Clearly, the results, (with the probably exception of Tunisia) have not worked out as predicted, reported or projected. The "Arab Spring" in Libya has turned that country into a simulacrum of Somalia, without the pirates, so far. The "Arab Spring" in Egypt resulted in a seizure of power by the Islamic Fundamentalist Ikwhan, followed by a return to a repressive military dictatorship. The "Arab Spring" in Syria -- well, you can see what a mess that has turned into, and we are just at the very start, apparently.

The "freedom fighters" and "champions of democracy" turned out to be more ISIS and Taliban than the Arab versions of Thomas Jefferson. Who knew?
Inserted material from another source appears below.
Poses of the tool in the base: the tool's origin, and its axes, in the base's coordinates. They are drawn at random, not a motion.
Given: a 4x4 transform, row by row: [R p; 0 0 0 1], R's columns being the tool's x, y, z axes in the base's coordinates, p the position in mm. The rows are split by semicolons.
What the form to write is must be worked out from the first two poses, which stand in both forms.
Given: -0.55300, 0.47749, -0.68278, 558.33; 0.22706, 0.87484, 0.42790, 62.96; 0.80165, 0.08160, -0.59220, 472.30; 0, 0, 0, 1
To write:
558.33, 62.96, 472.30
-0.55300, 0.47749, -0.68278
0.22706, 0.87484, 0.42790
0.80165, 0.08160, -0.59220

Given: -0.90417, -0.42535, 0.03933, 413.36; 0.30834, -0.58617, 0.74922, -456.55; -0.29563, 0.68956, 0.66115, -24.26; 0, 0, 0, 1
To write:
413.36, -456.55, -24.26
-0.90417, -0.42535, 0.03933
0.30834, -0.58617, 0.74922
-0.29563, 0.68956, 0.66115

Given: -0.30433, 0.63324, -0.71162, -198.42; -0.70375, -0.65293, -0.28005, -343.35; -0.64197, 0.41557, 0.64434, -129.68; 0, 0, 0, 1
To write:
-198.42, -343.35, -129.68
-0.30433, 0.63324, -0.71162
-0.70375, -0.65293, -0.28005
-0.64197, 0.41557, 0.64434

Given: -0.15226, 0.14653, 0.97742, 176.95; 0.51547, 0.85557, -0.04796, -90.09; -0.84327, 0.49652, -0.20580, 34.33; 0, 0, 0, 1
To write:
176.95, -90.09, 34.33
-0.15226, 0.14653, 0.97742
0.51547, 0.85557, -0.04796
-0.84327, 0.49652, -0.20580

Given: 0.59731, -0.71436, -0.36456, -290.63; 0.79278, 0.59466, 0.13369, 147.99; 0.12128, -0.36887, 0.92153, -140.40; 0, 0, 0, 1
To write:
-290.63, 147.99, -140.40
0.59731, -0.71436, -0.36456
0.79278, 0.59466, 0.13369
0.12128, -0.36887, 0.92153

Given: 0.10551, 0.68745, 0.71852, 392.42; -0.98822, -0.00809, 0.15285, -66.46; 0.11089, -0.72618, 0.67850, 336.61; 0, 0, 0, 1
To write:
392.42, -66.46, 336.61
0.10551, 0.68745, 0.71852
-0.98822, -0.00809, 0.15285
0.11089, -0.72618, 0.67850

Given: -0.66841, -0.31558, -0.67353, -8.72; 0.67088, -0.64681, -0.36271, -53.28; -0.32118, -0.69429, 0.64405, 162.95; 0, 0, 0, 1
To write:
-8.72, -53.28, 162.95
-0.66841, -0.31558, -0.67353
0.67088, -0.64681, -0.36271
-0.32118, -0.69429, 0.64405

Probably, a lot of people.

The problem was, I think, that a great many of the people sent to Egypt or Libya or Syria to "report" only saw what they wanted to see, and only came back with the story that their editors expected them to come back with.

During the Vietnam War, most reporters covering the war in the 1960s were quite content to follow the "national line" that we were "winning the war". Only one (really), David Halberstam had the courage to report on what was actually going on.

His reportage for The New York Times so unnerved the administration, that Lyndon Johnson called Punch Sulzberger, the publisher of the Times and asked him to withdraw Halberstam from Saigon and Vietnam. As it happened, Halberstam's tour of duty -- one year -- was about up. Following the call from LBJ, however, Sulzberger extended Halberstam for another year in Vietnam. Those were the days.

These days are different.

Was there really an "Arab Spring"? Or did we get blindsided by our own desire to see what we wanted to see? Certainly it is easier to interview a Libyan college student who speaks English and tweets than it is to find Islamic Fundamentalists living in Tripoli. It is simpler to stand before a massive crowd in Tahrir Square and report on the "revolution" than it is to really get a handle on the complexity of what is really happening. That is often not so transparent.

Part of the problem, I think, is that we tend to send reporters to cover these kinds of "breaking news" stories who (for the most part, and there are certainly exceptions), don't know the language, don't really know the history, don't really understand the region or the politics or the players. they depend on local fixers, and the local fixers work for the networks and get paid because they deliver to the reporters what the reporters want to hear to begin with.

This is not journalism. This is television. And television is mostly about entertainment.

Which is fine, unless you start to believe it.

Then, you show up one day in Syria with your support and weapons and money and you can't find all the "freedom fighters". All you find are all those ISIS guys. Where were they when the reporters were here?